Smart Insole: Tactile-Based Human Sensing

Motivation

Vision-based human pose estimation is ubiquitous but suffers from occlusion and privacy concerns. Foot pressure data, captured by a wearable insole, offers a privacy-preserving, location-independent alternative. This GIST-MIT collaboration project explored how much information about full-body 3D pose can be recovered from foot contact alone.

Issues

Prior insole/carpet sensors are large, fixed, and expensive.
600+ sensors per foot generates high-dimensional temporal streams requiring efficient architectures.
Ground truth 3D keypoints require synchronized multi-camera capture.
Generalizing to unseen participants and actions is challenging with small datasets.

Method

Smart Insole (NeurIPS Workshop 2024): Dual CNN encoders process left/right foot pressure frames → 3D heatmap decoder predicts 19 keypoints. A linear probe on frozen encoders classifies actions (96.88% accuracy).

SCOTTI (arXiv 2025) — Extension: CNN + Transformer (SCOTTI) jointly optimizes three tasks: pose estimation, action classification, and novel action progress prediction (first in tactile sensing).
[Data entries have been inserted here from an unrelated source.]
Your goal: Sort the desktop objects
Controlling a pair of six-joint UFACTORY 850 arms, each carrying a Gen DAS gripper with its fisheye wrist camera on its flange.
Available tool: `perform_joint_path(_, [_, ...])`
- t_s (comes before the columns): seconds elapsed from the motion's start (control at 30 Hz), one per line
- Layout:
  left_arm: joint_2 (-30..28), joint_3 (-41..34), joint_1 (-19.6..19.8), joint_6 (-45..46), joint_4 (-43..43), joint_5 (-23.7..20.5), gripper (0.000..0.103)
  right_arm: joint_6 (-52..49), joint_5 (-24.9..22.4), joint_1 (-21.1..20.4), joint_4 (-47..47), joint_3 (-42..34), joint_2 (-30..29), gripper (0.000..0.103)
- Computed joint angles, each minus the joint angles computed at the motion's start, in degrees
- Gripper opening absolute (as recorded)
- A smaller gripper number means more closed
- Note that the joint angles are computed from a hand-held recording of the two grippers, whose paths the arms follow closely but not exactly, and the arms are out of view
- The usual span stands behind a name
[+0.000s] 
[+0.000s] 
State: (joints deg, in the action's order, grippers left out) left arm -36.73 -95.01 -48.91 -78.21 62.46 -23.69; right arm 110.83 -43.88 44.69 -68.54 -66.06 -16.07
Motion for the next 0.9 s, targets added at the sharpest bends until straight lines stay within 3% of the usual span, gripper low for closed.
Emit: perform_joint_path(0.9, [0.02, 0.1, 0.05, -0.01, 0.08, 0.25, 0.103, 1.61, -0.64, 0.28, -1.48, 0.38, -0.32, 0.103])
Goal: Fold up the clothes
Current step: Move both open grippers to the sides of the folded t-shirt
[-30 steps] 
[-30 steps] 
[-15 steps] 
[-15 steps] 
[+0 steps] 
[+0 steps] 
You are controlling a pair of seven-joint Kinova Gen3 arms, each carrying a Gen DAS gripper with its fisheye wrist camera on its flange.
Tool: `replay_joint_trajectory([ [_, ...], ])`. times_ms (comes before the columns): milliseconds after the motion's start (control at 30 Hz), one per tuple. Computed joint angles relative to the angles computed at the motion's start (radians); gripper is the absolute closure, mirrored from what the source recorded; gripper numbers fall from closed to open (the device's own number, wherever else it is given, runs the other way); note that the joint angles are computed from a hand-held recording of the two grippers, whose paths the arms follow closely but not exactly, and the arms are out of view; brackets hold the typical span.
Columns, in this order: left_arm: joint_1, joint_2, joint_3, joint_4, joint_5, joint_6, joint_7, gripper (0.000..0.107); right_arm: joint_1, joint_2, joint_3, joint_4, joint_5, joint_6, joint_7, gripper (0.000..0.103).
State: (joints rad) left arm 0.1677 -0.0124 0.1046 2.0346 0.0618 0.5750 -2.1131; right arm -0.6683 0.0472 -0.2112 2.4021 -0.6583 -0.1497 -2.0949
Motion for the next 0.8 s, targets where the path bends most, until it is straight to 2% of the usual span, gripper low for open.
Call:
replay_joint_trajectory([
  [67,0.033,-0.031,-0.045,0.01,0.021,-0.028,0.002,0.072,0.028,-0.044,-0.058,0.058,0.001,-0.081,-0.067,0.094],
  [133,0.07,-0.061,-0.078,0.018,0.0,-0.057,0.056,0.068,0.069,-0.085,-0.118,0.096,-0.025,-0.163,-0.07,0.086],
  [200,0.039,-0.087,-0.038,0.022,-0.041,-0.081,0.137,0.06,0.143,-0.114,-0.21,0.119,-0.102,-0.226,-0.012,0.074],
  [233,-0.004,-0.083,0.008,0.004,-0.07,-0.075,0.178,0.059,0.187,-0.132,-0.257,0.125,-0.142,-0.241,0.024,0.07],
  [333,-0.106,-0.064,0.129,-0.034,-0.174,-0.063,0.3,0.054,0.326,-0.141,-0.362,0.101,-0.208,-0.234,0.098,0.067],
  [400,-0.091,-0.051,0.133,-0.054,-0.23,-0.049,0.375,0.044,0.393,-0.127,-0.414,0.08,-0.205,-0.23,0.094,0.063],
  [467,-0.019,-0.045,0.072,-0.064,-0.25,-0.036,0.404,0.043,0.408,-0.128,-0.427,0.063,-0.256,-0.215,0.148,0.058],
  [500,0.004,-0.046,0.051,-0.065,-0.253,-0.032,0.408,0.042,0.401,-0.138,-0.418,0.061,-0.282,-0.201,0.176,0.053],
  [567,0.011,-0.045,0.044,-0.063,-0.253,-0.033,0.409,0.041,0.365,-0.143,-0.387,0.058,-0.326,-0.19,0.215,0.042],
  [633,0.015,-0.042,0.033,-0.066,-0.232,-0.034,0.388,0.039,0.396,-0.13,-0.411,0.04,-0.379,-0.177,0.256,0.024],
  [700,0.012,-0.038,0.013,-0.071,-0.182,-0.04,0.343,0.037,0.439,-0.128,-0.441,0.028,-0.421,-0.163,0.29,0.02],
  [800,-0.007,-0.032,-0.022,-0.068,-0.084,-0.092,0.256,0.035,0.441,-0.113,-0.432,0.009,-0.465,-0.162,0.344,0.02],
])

Multi-task learning improves all three tasks simultaneously over single-task baselines.

Results & Contribution

7.43 cm average pose estimation error on 7 actions (NeurIPS 2024).
96.88% action classification accuracy as a linear probe.
SCOTTI: first tactile action progress prediction; 96.63 mm MPJPE, 90.06% accuracy.
Dataset: 15 participants, 200,000+ synchronized frames, 8 actions (to be open-sourced).
Hardware: ~$50 wireless insole with 500+ sensors per foot.